• DIRECTIONS: Down to the final line, write out the material beneath exactly, without pictures.

• PROVIDED DATA:
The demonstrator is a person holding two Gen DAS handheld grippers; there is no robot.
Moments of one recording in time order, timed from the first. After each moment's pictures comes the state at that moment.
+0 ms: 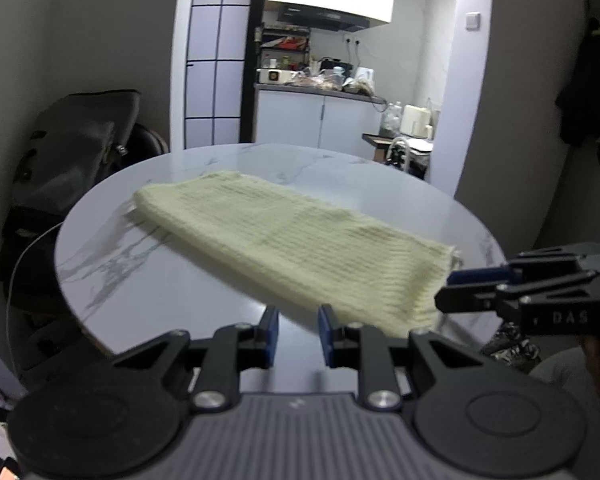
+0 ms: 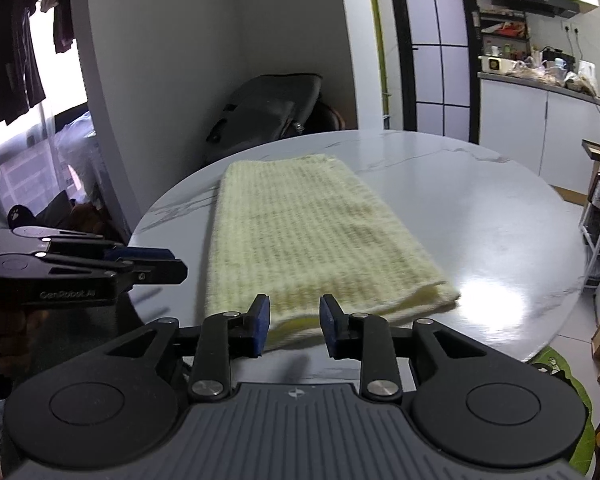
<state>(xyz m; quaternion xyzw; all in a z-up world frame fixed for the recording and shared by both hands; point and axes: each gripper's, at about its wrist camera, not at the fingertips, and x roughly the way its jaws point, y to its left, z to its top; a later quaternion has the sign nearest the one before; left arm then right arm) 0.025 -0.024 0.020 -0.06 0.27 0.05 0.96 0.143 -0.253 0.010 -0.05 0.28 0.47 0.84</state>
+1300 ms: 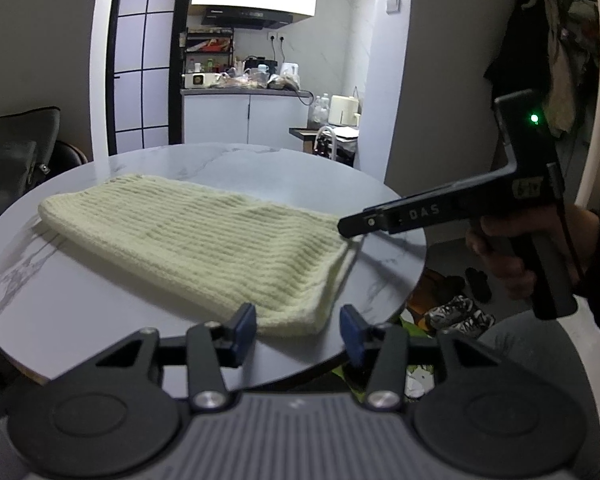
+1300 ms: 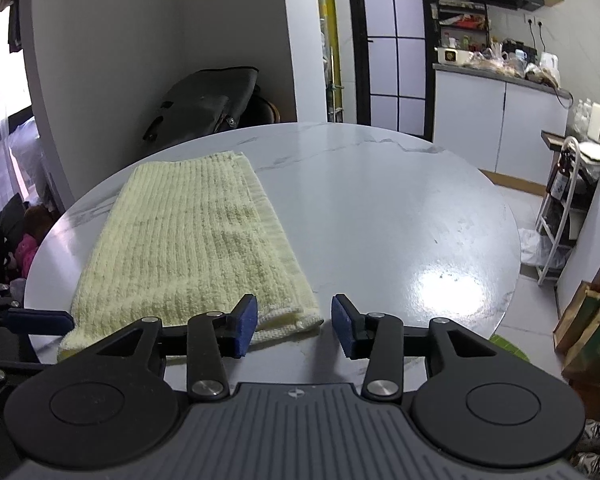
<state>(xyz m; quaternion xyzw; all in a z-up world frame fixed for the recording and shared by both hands) 0.027 -0.073 -0.005 -0.03 0.27 -0.04 0.96 0.209 -0.257 -0.012 -0.07 0.28 0.42 0.86</state>
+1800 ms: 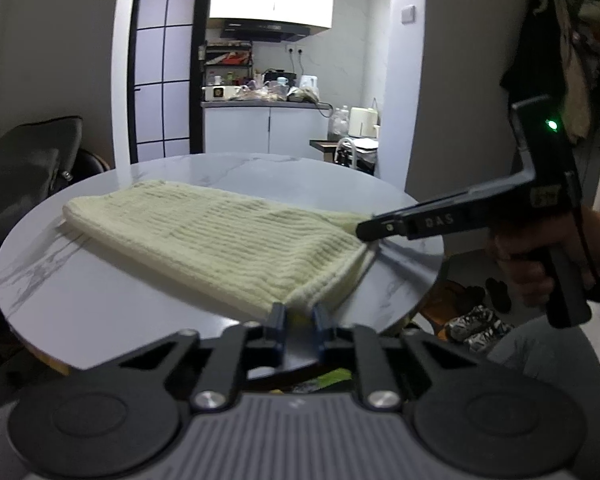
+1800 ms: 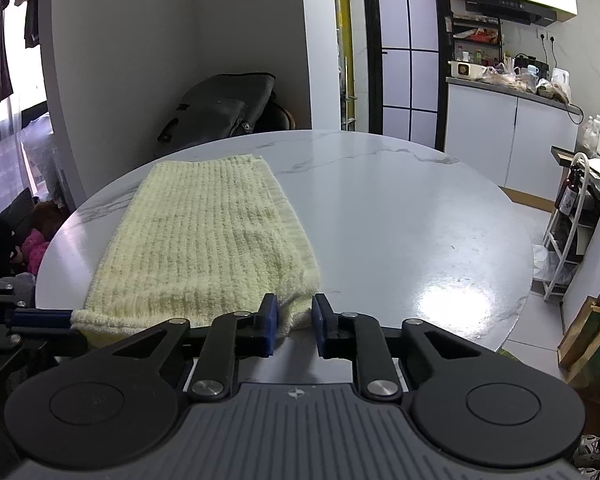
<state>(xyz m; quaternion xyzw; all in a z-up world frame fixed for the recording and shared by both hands) 0.020 -0.073 -0.006 -0.03 0.25 0.00 0.97 0.194 -0.258 -0.010 -0.07 0.27 0.43 0.86</state>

• PROBLEM SOLUTION:
The demonstrator is a person holding two Gen DAS handheld grippers; there is no robot.
Moments of one recording in time order, timed from the first. After each moment's pictures comes the state at that moment.
+0 ms: 
+0 ms: 
<state>(xyz m; quaternion xyzw; all in a z-up world frame fixed for the recording and shared by both hands; point and axes: each gripper's, at about its wrist camera, not at the fingertips, and x roughly the way its jaws point, y to its left, z to its top; a later quaternion has the sign nearest the one before; left arm then right arm) 0.025 -0.024 0.020 -0.06 0.27 0.05 0.96 0.143 -0.253 0.010 -0.05 0.28 0.47 0.84</state>
+1300 ms: 
+1300 ms: 
<state>(xyz m; quaternion xyzw; all in a z-up world frame fixed for the recording and shared by both hands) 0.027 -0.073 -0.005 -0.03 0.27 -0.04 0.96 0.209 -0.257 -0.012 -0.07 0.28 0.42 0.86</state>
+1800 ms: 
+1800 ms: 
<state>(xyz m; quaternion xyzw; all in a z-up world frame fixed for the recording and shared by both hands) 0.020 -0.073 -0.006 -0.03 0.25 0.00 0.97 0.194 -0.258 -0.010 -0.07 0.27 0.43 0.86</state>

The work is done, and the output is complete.